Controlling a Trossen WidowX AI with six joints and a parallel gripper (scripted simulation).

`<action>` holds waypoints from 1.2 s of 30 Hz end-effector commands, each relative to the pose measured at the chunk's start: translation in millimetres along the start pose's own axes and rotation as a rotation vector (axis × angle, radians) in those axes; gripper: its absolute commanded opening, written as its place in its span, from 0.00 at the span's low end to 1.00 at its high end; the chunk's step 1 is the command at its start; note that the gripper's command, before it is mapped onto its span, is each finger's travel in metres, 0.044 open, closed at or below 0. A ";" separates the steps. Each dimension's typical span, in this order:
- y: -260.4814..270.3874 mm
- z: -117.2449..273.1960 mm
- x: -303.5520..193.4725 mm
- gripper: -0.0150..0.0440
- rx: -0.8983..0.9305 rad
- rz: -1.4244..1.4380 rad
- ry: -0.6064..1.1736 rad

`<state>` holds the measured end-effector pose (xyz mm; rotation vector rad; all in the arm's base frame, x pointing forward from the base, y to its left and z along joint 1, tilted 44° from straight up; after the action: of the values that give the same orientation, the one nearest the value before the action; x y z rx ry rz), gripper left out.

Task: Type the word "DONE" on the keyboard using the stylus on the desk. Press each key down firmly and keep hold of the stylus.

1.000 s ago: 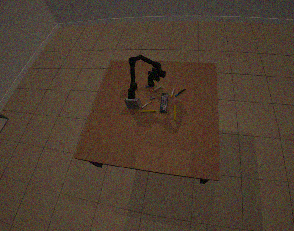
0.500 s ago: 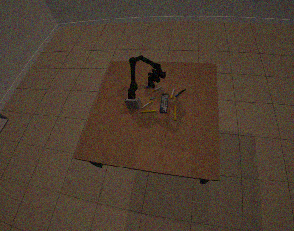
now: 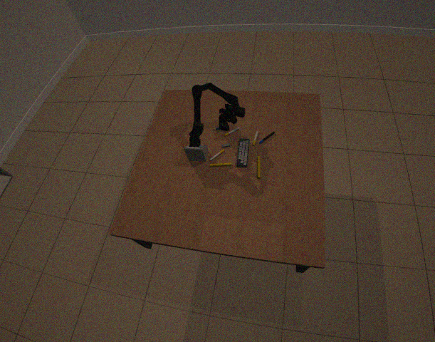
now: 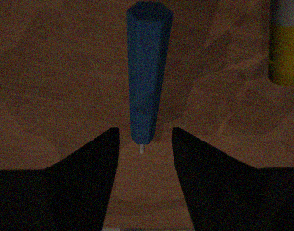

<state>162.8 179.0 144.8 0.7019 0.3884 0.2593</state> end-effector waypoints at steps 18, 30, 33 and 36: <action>0.7 -16.5 8.0 0.51 0.006 -0.004 0.004; 0.3 -16.1 8.7 0.29 0.001 0.000 0.001; 0.3 -16.1 8.7 0.25 0.001 0.000 0.001; 0.3 -16.1 8.7 0.25 0.001 0.000 0.001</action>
<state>163.4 191.7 131.4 0.7024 0.3916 0.2582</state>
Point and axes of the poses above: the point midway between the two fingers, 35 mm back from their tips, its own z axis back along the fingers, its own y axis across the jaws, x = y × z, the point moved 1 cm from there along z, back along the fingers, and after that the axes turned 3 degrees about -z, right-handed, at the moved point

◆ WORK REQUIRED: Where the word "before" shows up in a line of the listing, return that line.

◆ OUTPUT FOR THIS EXERCISE:
`<action>` holds waypoints from 1.2 s of 30 Hz end-effector commands, each relative to the pose measured at the chunk's start: translation in millimetres along the start pose's own axes and rotation as a rotation vector (axis × angle, radians) in those axes; gripper: its absolute commanded opening, written as its place in its span, from 0.00 at the span's low end to 1.00 at its high end; the chunk's step 1 is the command at its start; note that the gripper's command, before it is mapped onto its span, is each finger's travel in metres, 0.044 open, closed at or below 0. A ";" separates the steps. Each dimension's typical span, in this order:
`<state>` holds the measured end-effector pose (xyz mm; rotation vector rad; all in the arm's base frame, x pointing forward from the base, y to its left and z along joint 1, tilted 44° from straight up; after the action: of the values that give the same orientation, the one nearest the value before the action; x y z rx ry rz), gripper left out.

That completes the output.